Task to carry out »
Any image found in the entries is to be skipped; the rest is returned word for word.

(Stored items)
------------------------------------
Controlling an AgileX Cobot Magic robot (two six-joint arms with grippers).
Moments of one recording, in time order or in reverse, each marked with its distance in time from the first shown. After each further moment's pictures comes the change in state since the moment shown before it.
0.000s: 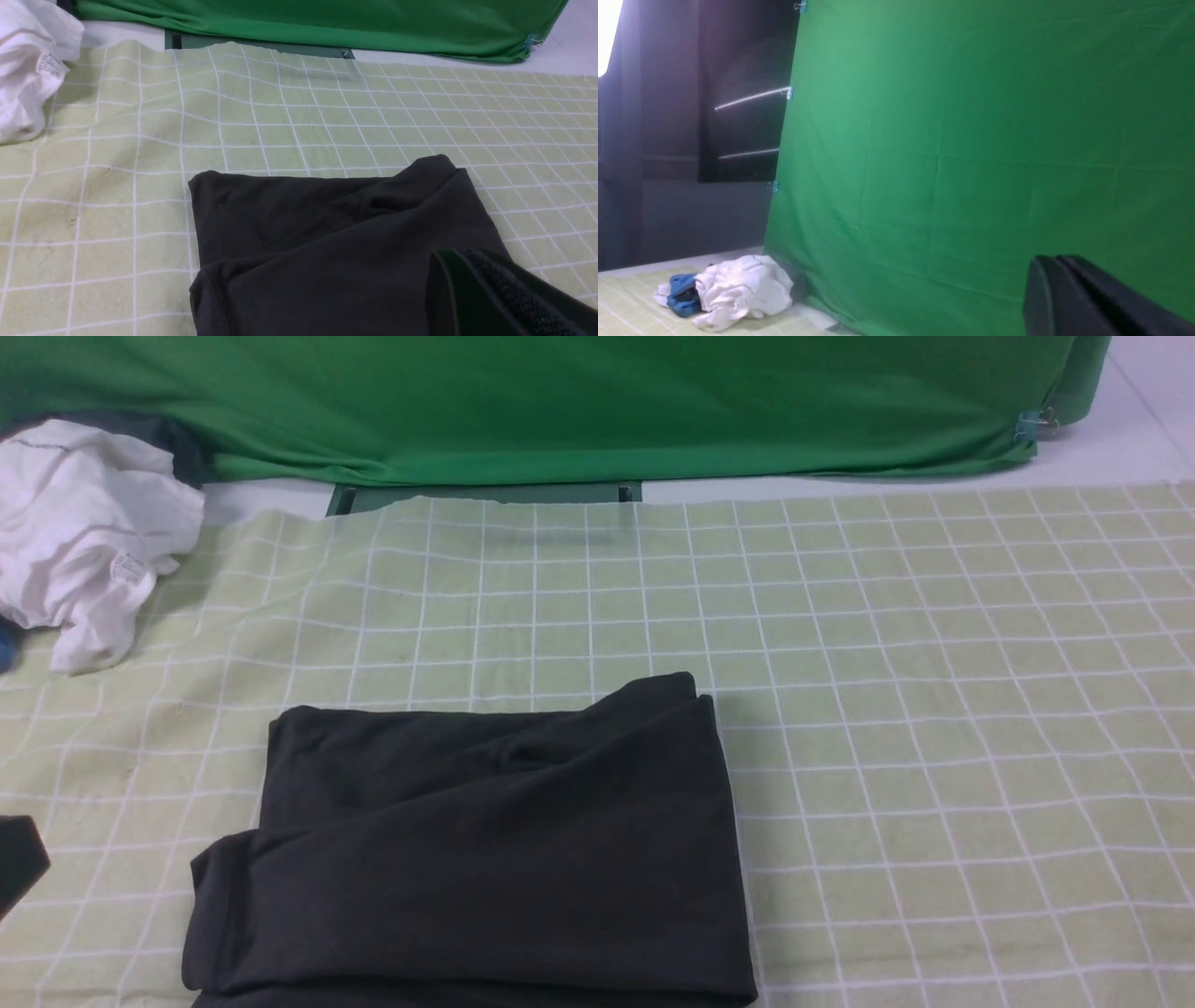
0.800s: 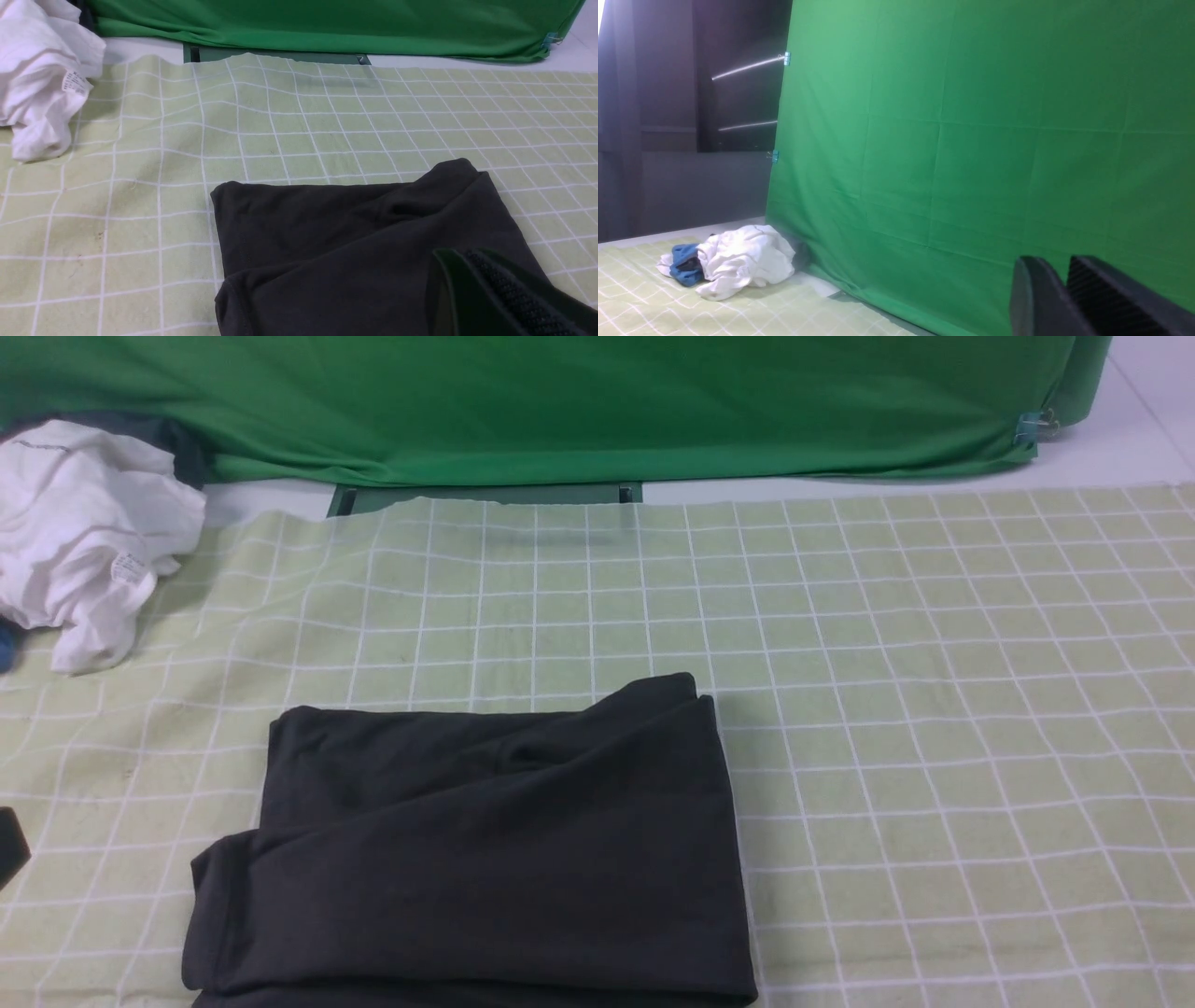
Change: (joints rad) right arm 0.000 -0.001 0.005 0.005 0.055 0.001; left arm 0.000 0.000 0.000 0.039 -0.014 0.018
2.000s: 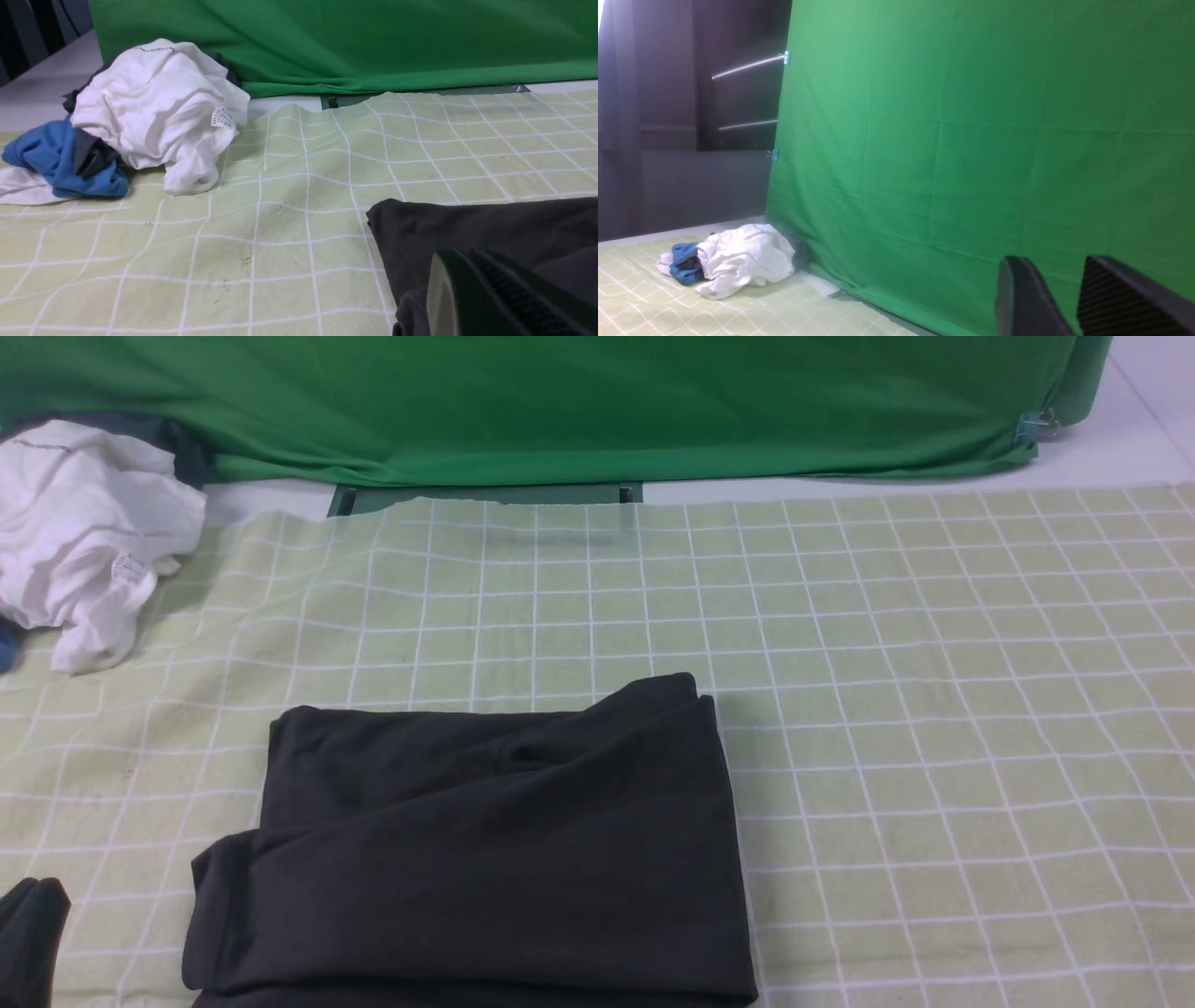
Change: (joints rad) right arm 0.000 0.000 0.000 0.001 0.002 0.000; left arm 0.105 -0.274 0.637 0.201 -0.618 0.050
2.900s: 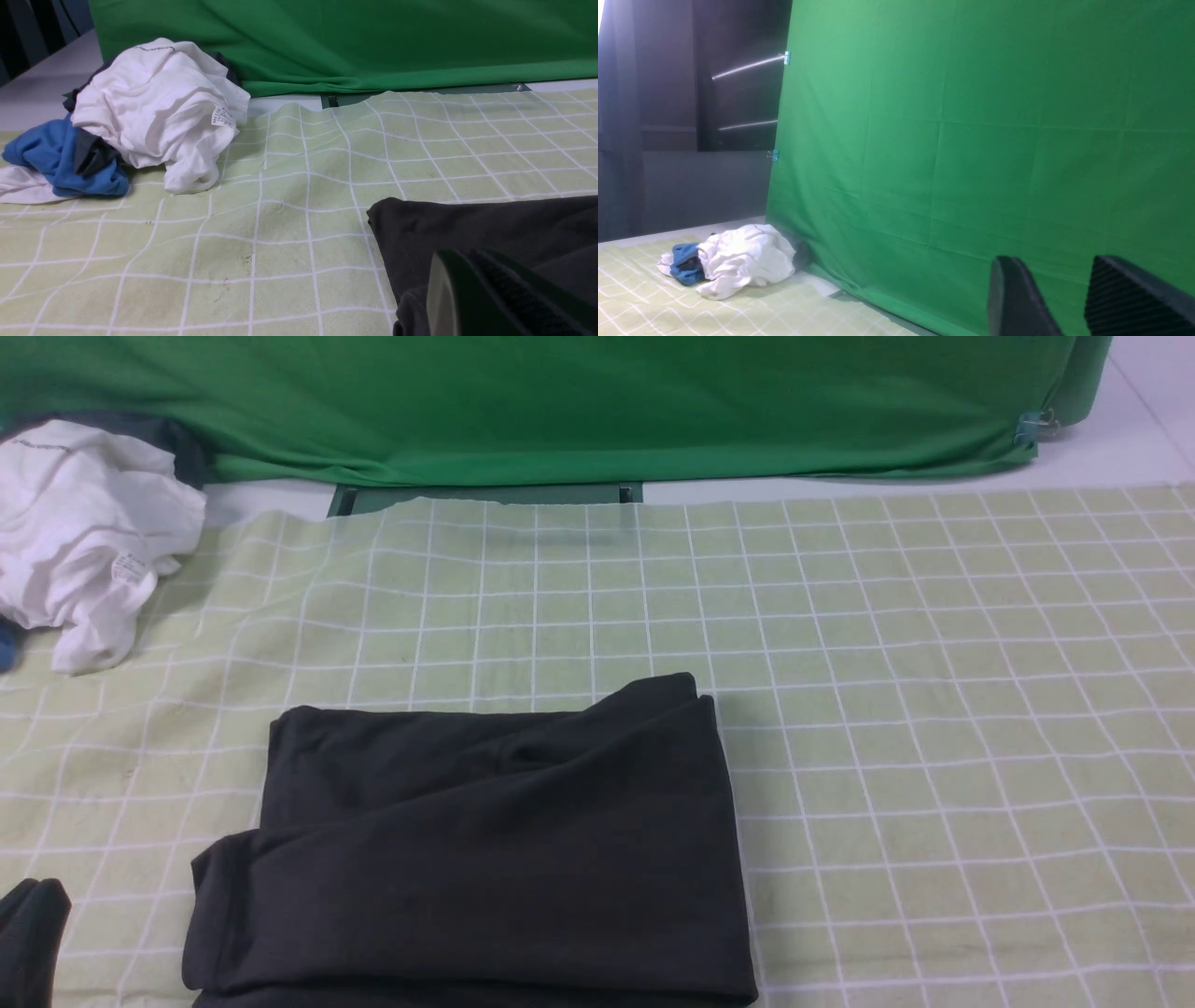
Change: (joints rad) right arm 0.000 0.000 0.000 0.000 0.000 0.001; left arm 0.000 0.000 0.000 0.003 0.003 -0.001
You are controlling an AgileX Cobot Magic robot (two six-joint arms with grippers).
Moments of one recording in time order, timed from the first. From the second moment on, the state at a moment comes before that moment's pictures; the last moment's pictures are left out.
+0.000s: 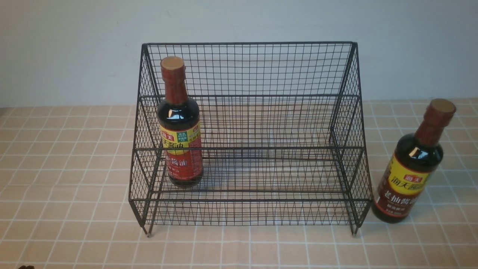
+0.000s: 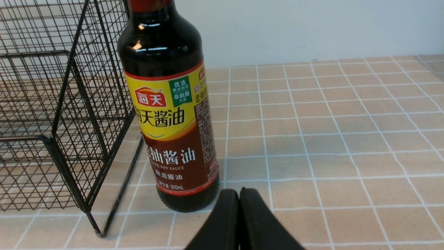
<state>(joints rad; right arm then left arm) -0.01 -0.01 0.02 0.05 0.39 0.04 -0.06 -0.01 0.03 -0.01 0.37 -0.01</state>
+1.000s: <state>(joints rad) -0.01 -0.01 0.03 0.32 0.06 0.04 -0.06 -0.01 0.03 -0.01 0.37 -0.02</state>
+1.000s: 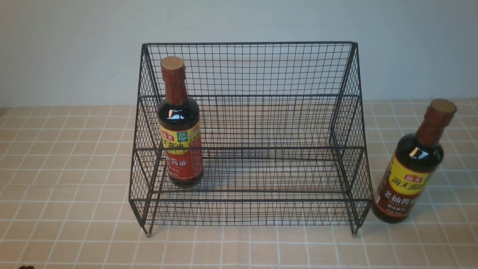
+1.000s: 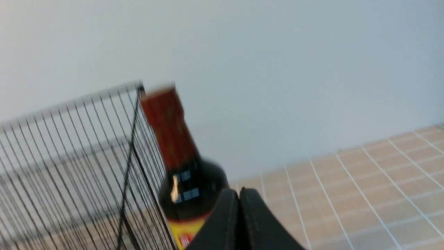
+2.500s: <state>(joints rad) 0.18 1.01 -0.51 0.23 -0.08 -0.07 -0.06 -0.01 0.03 -0.01 0.38 -0.02</state>
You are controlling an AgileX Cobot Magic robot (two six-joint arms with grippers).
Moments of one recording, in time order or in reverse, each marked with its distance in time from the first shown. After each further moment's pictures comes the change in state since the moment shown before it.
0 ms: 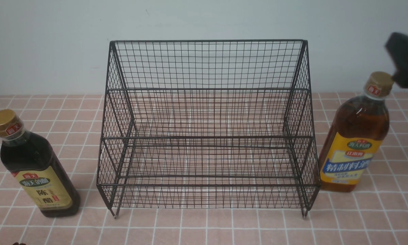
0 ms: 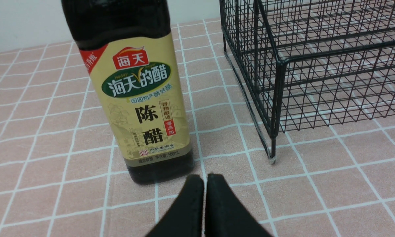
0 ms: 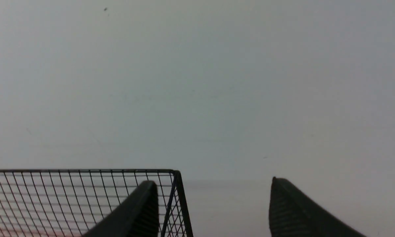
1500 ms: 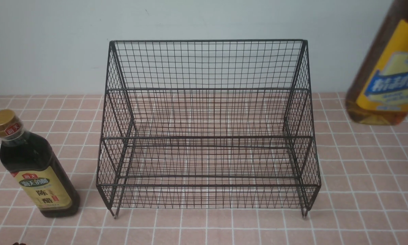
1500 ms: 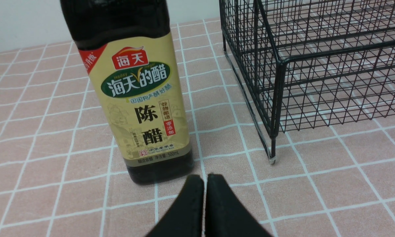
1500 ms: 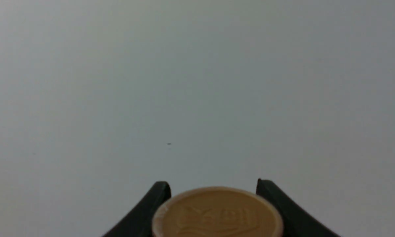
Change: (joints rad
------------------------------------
Result »
Controlling an AgileX Cobot Magic robot (two six-joint arms with grippers).
Moments of one recording, in time order or in reverse, each marked with its distance in time from the first shown. After each further moment's pictures comes the change in state since the moment shown before it.
0.000s: 
0.800s: 
Change: (joints rad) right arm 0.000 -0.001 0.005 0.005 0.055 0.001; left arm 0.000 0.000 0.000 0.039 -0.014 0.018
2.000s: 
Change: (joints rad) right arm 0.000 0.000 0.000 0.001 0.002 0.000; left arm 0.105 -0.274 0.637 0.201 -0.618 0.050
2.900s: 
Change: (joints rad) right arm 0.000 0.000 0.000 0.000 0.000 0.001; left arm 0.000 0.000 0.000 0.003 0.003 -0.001
You are controlling an AgileX Cobot Magic robot (two six-joint arms with grippers).
Moments of one recording in time order, timed from the first. From the second moment on, the state at a moment comes before that moment's pictures; the last moment's pictures are left out.
+0.000s: 
+0.000s: 
<state>(joints rad; right arm then left arm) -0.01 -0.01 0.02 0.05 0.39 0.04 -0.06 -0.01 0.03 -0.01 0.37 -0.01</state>
+1.000s: <state>(joints rad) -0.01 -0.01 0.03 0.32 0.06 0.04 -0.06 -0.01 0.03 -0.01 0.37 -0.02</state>
+1.000s: 
+1.000s: 
+2.500s: <state>(joints rad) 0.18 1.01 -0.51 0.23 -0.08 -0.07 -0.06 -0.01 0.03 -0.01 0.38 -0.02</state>
You are controlling an AgileX Cobot Magic robot (two six-joint arms with grippers).
Moments of one recording, in time order or in reverse, each marked with its distance in time from the first shown. After each further moment's pictures comes the change in state since the moment shown before it.
0 ms: 
0 ms: 
0 ms: 
1500 ms: 
1500 ms: 
1500 ms: 
Change: (joints rad

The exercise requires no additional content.